What about the speed of an electron? How fast does it go?

The speed of an electron depends on several factors, such as its energy level, its electric field, its magnetic field, and its interaction with other particles. There is no simple answer to this question, but I can give you some examples.

One example is the speed of an electron in an atom. An atom consists of a nucleus surrounded by electrons orbiting around it in different shells or levels. Each level has a certain energy associated with it. The higher the energy level, the faster the electron moves. The lowest energy level, called the ground state, has an electron speed of about 2,200 kilometers per second. That's about 7,000 times faster than a car on a highway.

The highest energy level, called the ionization energy, is the energy required to remove an electron from the atom completely. This depends on the type of atom, but for hydrogen, the simplest atom, it is about 13.6 electron volts. This corresponds to an electron speed of about 3,600 kilometers per second. That's about 11,000 times faster than a car on a highway.

What if the electron is not in an atom? What if it's free?

Another example is the speed of an electron in a vacuum. A vacuum is a space with no matter or radiation in it. In a vacuum, an electron can move at any speed, depending on its energy. The higher the energy, the faster it moves. But there is a limit to how fast it can go. It can never exceed the speed of light in a vacuum, which is about 300,000 kilometers per second.

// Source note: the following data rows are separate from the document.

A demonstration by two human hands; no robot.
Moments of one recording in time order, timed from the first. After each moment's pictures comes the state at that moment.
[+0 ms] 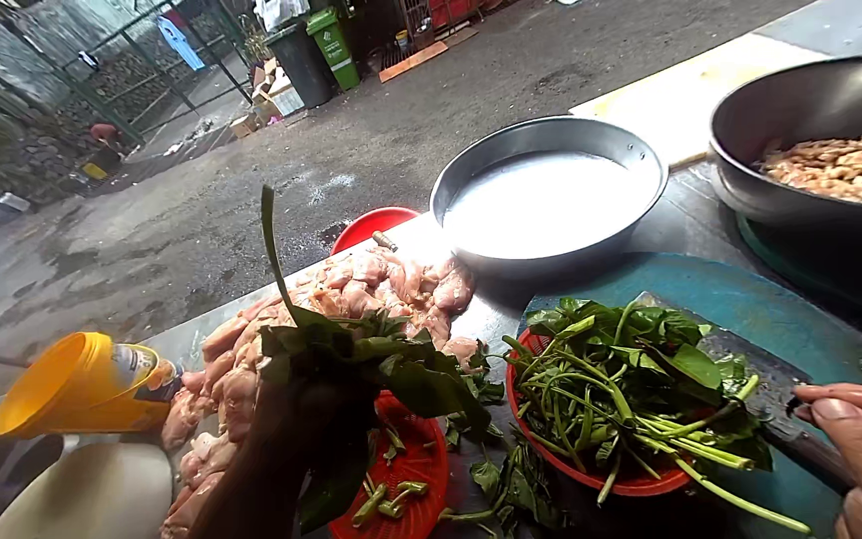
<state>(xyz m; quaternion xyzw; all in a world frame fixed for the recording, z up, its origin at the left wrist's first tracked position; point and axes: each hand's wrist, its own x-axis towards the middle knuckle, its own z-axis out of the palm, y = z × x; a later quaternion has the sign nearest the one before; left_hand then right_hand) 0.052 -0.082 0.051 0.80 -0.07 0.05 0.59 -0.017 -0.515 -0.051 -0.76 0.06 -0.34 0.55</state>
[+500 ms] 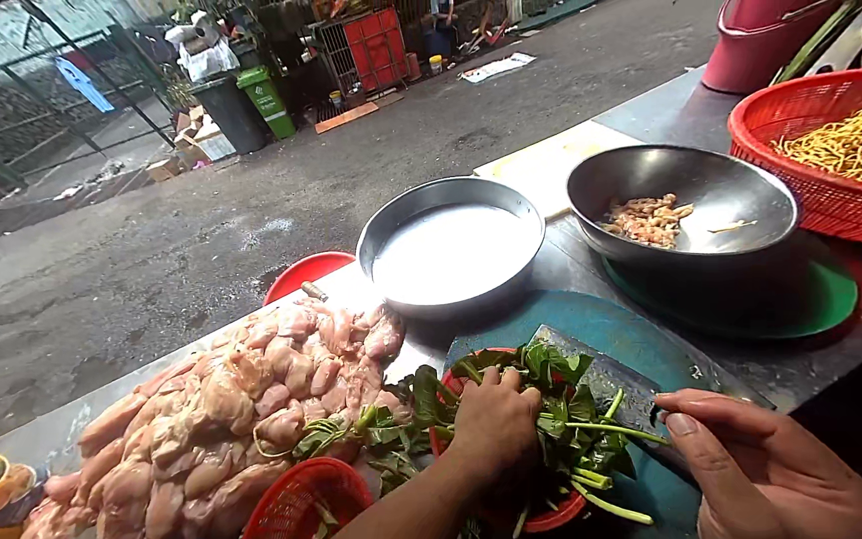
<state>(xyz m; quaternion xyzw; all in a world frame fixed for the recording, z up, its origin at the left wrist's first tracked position) 0.110 -0.354 -0.078 0.92 -0.36 -0.18 0.04 -0.013 -0.514 -0.022 -0.73 0.05 -0.42 0.54</state>
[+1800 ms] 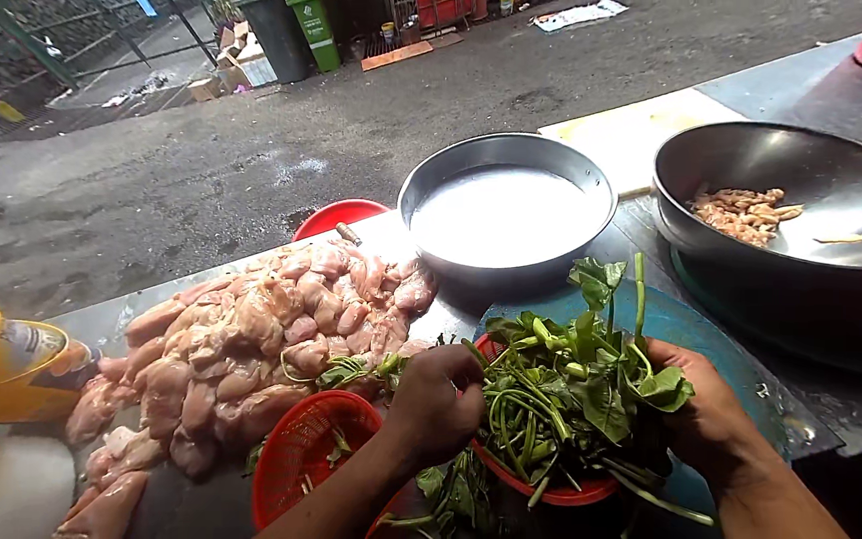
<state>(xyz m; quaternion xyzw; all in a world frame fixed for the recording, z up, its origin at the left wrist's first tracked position) 0.078 -0.229 -0.031 0.89 -0.16 -0.04 0.43 0.063 -0.523 -0.060 -0.71 0.12 0.00 0.70</state>
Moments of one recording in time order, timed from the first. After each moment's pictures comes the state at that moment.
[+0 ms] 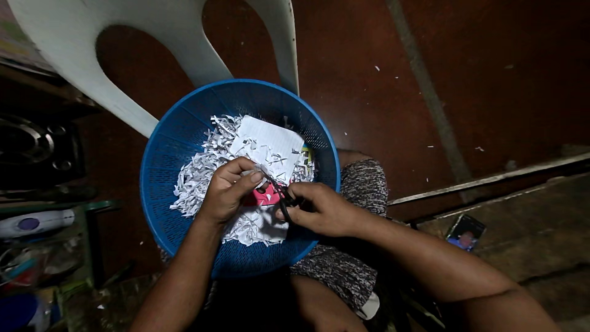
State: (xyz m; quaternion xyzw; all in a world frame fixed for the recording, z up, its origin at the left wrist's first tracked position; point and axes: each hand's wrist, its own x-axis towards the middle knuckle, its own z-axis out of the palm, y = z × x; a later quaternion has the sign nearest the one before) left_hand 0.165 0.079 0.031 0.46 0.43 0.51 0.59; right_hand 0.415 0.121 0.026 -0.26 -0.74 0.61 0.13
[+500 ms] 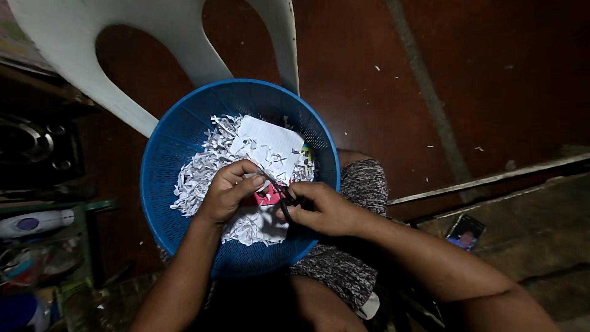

That's about 1 billion times faster than a car on a highway.

How can an electron have any energy in a vacuum? Where does it come from?

One way to give an electron energy in a vacuum is to accelerate it with an electric field. An electric field is a force that acts on charged particles, like electrons and protons. By applying a voltage difference between two points in a vacuum, we can create an electric field that pushes or pulls the electrons towards one point or another. The greater the voltage difference, the greater the electric field, and the greater the acceleration of the electrons.

For example, in a cathode ray tube, which is an old type of television or computer monitor, electrons are emitted from a metal filament and accelerated by a high voltage towards a phosphor screen. The electrons hit the screen and produce light and images. The voltage applied to the cathode ray tube can be up to 30 kilovolts, which gives the electrons an energy of about 30 kiloelectron volts. This corresponds to an electron speed of about 280,000 kilometers per second. That's about 93% of the speed of light in a vacuum.

You can apply more voltage and give them more energy, but you can't make them go faster than the speed of light in a vacuum. That's because as they approach the speed of light, their mass increases and their length contracts according to Einstein's theory of relativity. This makes them harder to accelerate and requires more energy to do so. As they get closer and closer to the speed of light, their mass approaches infinity and their length approaches zero. To reach the speed of light exactly, they would need infinite energy and have zero length. This is impossible.

Nothing with mass can go faster than the speed of light in a vacuum. But there are some things that have no mass, like photons or light particles. They always travel at the speed of light in a vacuum, regardless of their energy or frequency or wavelength or color. Photons are faster than electrons in a vacuum. But not necessarily in other media, like air or water or glass. In these media, photons slow down due to their interaction with atoms and molecules. Electrons can also slow down due to their interaction with atoms and molecules or other electrons or magnetic fields or radiation.

Who wins in a race between photons and electrons?

It depends on where they are racing and how they are racing and what kind of photons and electrons they are racing with. There is no simple answer to this question either.